*** Data shown Section Begins ***

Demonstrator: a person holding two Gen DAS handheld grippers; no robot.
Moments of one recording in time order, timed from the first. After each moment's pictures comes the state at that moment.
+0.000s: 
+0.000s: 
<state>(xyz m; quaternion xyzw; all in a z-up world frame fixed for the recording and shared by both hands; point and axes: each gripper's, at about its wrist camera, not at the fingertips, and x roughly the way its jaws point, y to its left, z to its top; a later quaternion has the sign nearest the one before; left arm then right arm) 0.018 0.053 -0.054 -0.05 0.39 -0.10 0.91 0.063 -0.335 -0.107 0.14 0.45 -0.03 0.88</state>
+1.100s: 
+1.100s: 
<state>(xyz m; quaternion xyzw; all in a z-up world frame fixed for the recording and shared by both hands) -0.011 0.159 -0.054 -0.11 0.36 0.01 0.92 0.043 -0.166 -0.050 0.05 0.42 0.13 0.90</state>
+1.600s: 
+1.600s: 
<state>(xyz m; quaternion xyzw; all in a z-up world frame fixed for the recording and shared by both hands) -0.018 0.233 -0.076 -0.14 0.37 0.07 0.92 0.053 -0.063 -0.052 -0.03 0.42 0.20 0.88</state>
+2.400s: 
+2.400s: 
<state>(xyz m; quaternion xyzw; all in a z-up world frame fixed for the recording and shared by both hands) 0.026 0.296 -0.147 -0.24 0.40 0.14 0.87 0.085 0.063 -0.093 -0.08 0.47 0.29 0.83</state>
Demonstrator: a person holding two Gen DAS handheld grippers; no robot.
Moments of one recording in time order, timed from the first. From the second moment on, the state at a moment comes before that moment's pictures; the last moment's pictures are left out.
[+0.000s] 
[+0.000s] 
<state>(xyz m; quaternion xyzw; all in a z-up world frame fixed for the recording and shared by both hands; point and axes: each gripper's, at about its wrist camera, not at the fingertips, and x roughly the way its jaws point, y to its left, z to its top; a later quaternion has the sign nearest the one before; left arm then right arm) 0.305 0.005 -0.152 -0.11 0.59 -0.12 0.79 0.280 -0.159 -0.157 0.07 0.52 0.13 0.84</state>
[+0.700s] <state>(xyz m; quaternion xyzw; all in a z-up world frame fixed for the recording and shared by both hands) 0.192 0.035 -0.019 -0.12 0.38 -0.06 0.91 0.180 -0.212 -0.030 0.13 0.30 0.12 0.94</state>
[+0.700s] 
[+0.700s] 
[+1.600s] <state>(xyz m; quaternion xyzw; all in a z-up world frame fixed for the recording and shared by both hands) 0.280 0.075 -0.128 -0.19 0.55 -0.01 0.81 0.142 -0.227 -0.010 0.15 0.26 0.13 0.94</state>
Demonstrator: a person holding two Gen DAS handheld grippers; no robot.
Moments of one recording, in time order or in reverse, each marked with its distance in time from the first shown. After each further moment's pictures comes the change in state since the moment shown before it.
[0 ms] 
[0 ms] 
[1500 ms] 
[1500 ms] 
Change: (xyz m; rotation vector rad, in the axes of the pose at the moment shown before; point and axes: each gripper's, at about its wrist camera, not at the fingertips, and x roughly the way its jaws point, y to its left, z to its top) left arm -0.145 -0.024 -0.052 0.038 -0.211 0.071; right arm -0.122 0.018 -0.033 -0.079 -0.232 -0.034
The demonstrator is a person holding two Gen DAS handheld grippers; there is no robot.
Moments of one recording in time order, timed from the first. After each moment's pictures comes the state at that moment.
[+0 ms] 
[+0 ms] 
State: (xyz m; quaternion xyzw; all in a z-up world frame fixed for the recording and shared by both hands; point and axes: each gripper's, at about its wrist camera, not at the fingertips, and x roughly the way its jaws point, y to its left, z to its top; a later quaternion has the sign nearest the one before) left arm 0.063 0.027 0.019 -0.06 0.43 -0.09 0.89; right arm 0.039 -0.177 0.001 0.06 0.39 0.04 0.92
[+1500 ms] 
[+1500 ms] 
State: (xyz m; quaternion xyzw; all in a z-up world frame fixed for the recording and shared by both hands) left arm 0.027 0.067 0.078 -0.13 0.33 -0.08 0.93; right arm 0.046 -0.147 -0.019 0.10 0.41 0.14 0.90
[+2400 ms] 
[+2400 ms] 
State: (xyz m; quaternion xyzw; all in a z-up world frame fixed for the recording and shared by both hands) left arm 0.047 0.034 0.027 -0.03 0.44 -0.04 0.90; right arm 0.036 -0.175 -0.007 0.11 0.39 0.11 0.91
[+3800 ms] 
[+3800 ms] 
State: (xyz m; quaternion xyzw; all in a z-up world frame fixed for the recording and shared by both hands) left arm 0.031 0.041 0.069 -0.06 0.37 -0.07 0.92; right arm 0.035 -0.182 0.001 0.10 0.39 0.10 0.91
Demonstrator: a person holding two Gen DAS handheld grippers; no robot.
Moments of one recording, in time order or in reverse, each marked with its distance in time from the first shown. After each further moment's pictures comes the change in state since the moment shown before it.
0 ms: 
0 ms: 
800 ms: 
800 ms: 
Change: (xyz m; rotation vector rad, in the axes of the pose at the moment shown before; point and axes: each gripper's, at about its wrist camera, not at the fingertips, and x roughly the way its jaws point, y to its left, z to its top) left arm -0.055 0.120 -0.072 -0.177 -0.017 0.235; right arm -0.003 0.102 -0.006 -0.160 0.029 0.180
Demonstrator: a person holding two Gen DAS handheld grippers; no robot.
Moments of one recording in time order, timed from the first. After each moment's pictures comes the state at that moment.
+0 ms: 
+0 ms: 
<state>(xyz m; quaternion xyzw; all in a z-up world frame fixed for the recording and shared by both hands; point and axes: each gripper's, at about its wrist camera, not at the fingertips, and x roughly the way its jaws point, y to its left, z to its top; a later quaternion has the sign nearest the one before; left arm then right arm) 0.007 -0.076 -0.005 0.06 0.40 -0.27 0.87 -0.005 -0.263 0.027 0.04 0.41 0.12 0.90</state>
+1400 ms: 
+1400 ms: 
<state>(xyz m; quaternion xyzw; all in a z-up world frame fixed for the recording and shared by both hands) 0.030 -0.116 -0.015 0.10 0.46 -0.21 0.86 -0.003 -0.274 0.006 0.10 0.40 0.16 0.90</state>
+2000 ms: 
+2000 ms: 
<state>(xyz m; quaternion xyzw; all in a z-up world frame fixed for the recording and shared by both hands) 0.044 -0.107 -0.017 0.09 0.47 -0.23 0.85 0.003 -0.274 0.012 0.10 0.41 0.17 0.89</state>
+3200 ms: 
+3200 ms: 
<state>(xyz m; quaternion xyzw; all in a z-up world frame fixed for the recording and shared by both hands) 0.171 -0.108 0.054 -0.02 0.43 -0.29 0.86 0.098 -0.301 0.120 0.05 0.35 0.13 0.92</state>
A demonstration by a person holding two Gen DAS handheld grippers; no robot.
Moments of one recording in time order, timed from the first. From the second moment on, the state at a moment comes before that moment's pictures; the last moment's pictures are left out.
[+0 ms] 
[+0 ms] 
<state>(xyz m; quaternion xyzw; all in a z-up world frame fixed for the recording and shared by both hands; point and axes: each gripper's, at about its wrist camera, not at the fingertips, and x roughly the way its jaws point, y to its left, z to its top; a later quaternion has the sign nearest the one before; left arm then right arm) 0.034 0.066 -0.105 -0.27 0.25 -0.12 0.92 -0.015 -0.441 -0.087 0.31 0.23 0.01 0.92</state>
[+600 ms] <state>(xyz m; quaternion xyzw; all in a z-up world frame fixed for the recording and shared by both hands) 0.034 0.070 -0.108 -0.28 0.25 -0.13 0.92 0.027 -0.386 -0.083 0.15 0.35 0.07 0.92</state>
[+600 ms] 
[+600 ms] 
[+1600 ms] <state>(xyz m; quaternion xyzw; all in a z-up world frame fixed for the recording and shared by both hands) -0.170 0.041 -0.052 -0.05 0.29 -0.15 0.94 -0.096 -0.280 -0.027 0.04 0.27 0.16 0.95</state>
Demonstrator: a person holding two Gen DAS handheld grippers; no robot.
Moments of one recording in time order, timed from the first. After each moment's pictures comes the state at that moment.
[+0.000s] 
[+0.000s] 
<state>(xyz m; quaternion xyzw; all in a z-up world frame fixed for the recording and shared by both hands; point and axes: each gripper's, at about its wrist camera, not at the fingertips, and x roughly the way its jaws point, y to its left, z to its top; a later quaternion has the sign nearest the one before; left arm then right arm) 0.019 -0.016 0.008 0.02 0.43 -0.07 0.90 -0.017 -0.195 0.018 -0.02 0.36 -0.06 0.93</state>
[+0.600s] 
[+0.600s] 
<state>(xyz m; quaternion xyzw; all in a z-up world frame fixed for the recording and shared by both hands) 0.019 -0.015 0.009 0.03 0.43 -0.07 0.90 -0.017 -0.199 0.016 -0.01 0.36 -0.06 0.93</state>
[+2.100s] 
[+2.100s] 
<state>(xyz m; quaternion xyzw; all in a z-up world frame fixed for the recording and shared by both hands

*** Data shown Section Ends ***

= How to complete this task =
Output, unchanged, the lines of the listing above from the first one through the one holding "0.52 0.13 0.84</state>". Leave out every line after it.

= Problem solution =
Demonstrator: a person holding two Gen DAS handheld grippers; no robot.
Moments of one recording in time order, timed from the first. After each moment's pictures comes the state at that moment.
+0.000s: 
+0.000s: 
<state>(xyz m; quaternion xyzw; all in a z-up world frame fixed for the recording and shared by both hands; point and axes: each gripper's, at about its wrist camera, not at the fingertips, and x roughly the way its jaws point, y to its left, z to its top; a later quaternion has the sign nearest the one before; left arm then right arm) 0.018 0.053 -0.054 -0.05 0.39 -0.10 0.91 0.063 -0.335 -0.107 0.14 0.45 -0.03 0.88</state>
+1.100s: 
+1.100s: 
<state>(xyz m; quaternion xyzw; all in a z-up world frame fixed for the recording and shared by both hands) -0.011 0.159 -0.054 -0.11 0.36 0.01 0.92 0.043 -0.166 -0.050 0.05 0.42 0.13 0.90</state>
+1.600s: 
+1.600s: 
<state>(xyz m; quaternion xyzw; all in a z-up world frame fixed for the recording and shared by both hands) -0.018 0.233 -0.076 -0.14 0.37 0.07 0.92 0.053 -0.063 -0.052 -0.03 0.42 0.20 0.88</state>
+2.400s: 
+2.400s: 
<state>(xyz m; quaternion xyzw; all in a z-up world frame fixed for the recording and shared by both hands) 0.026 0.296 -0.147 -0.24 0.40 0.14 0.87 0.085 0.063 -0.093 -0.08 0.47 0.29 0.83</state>
Demonstrator: a person holding two Gen DAS handheld grippers; no robot.
Moments of one recording in time order, timed from the first. From the second moment on, the state at a moment comes before that moment's pictures; the last moment's pictures are left out.
[+0.000s] 
[+0.000s] 
<state>(xyz m; quaternion xyzw; all in a z-up world frame fixed for the recording and shared by both hands; point and axes: each gripper's, at about its wrist camera, not at the fingertips, and x roughly the way its jaws point, y to its left, z to its top; a later quaternion has the sign nearest the one before; left arm then right arm) 0.305 0.005 -0.152 -0.11 0.59 -0.12 0.79 0.280 -0.159 -0.157 0.07 0.52 0.13 0.84</state>

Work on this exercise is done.